**Exercise requirements:** Nothing but an exact copy of the listing should be given.

**Dataset section:**
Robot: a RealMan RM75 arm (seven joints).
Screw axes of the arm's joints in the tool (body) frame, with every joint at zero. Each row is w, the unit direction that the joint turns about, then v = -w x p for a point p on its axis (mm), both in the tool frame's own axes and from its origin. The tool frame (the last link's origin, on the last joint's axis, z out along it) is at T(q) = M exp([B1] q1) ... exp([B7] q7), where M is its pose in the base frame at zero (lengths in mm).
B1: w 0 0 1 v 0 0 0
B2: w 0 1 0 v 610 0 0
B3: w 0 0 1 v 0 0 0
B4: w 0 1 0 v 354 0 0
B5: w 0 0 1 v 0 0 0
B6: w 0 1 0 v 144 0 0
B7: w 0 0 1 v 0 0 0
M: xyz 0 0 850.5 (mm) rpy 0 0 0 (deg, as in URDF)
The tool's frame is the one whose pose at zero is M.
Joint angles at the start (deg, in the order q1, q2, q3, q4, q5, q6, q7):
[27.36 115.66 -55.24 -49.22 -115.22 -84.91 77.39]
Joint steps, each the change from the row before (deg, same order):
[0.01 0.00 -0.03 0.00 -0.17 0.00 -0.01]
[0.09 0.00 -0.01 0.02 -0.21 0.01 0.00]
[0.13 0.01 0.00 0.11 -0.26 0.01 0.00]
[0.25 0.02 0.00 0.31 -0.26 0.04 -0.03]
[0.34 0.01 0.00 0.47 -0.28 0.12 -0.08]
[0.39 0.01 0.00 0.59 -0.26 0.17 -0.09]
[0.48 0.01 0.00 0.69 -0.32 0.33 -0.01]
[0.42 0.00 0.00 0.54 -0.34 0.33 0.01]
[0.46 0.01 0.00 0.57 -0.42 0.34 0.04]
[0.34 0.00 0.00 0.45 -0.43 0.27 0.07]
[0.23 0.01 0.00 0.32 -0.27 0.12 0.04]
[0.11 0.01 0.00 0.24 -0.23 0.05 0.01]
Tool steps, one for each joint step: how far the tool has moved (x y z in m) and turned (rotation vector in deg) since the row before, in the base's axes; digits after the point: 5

**Answer for the task:**
Robot: a RealMan RM75 arm (seven joints).
Screw axes of the arm's joints in the tool (body) frame, with every joint at zero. Each row is w, the unit direction that the joint turns about, then v = -w x p for a point p on its axis (mm), both in the tool frame's own axes and from its origin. The tool frame (the last link's origin, on the last joint's axis, z out along it) is at T(q) = M exp([B1] q1) ... exp([B7] q7), where M is its pose in the base frame at zero (lengths in mm).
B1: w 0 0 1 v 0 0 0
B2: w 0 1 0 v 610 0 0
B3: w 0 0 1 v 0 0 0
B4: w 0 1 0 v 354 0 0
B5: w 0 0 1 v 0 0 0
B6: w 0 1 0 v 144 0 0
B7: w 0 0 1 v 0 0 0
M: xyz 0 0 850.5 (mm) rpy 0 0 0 (deg, as in URDF)
The tool's frame is the one whose pose at zero is M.
Joint angles at the start (deg, in the order q1, q2, q3, q4, q5, q6, q7):
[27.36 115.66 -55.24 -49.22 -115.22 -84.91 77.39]
Joint steps, each the change from the row before (deg, same order):
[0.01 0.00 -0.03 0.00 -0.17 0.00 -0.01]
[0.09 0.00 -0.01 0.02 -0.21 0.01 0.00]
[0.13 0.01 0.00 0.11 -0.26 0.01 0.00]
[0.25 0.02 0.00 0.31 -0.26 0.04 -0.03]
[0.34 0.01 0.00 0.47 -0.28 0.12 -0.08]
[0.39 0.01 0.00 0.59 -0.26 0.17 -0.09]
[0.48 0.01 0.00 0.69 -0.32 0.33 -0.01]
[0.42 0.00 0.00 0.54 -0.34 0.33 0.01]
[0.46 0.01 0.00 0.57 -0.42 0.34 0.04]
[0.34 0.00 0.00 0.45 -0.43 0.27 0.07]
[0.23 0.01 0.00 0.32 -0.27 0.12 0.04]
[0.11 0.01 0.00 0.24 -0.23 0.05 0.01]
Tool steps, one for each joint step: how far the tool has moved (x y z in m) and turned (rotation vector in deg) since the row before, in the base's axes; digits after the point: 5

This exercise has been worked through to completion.